WHAT YOU NEED TO DO
Pictures excluded, copy all of the data below exactly.

Start of DATA SECTION

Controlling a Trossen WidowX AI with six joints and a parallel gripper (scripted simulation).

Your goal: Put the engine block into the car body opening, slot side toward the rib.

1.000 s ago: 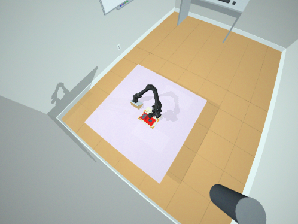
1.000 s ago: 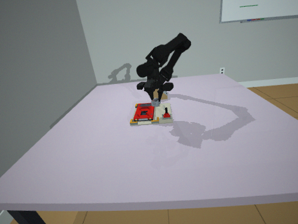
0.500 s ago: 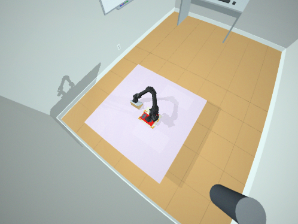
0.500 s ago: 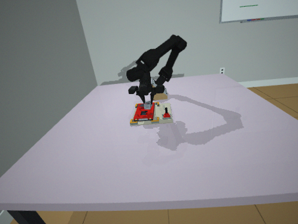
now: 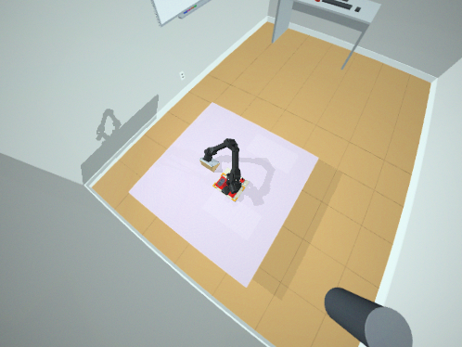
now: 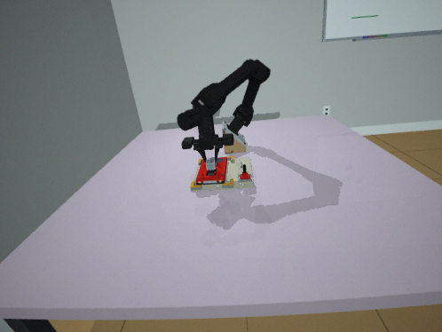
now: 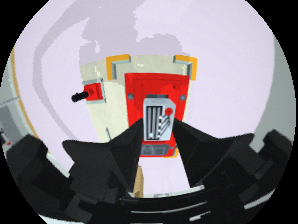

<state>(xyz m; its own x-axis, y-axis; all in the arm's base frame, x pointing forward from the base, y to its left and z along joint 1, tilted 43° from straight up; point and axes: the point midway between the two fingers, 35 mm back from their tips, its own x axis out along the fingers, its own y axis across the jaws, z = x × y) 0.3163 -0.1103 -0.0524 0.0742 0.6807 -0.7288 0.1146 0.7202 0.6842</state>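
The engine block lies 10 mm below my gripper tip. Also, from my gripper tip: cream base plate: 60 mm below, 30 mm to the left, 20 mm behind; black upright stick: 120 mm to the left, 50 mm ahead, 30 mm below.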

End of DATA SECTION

RESPONSE
Controlling a Trossen WidowX AI with six joints and a parallel gripper (scripted simulation).

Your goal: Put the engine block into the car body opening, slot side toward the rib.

1.000 s ago: 
1.000 s ago: 
0.500 s ago: 
0.500 s ago: 
now: 
now: 
now: 

<state>(xyz m; its own x-axis, y-axis; all in the arm's base frame, x pointing forward from the base, y to its left and z along joint 1, tilted 43° from straight up; point and axes: the point midway between the two fingers, 35 mm back from their tips, its own x axis out along the fingers, its own y axis across the jaws, z = x × y) 0.3163 -0.1103 -0.0524 0.0742 0.6807 -0.7288 0.1146 0.7202 0.6842</state>
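The engine block lies 10 mm below my gripper tip. Also, from my gripper tip: cream base plate: 60 mm below, 30 mm to the left, 20 mm behind; black upright stick: 120 mm to the left, 50 mm ahead, 30 mm below.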

The given output is complete.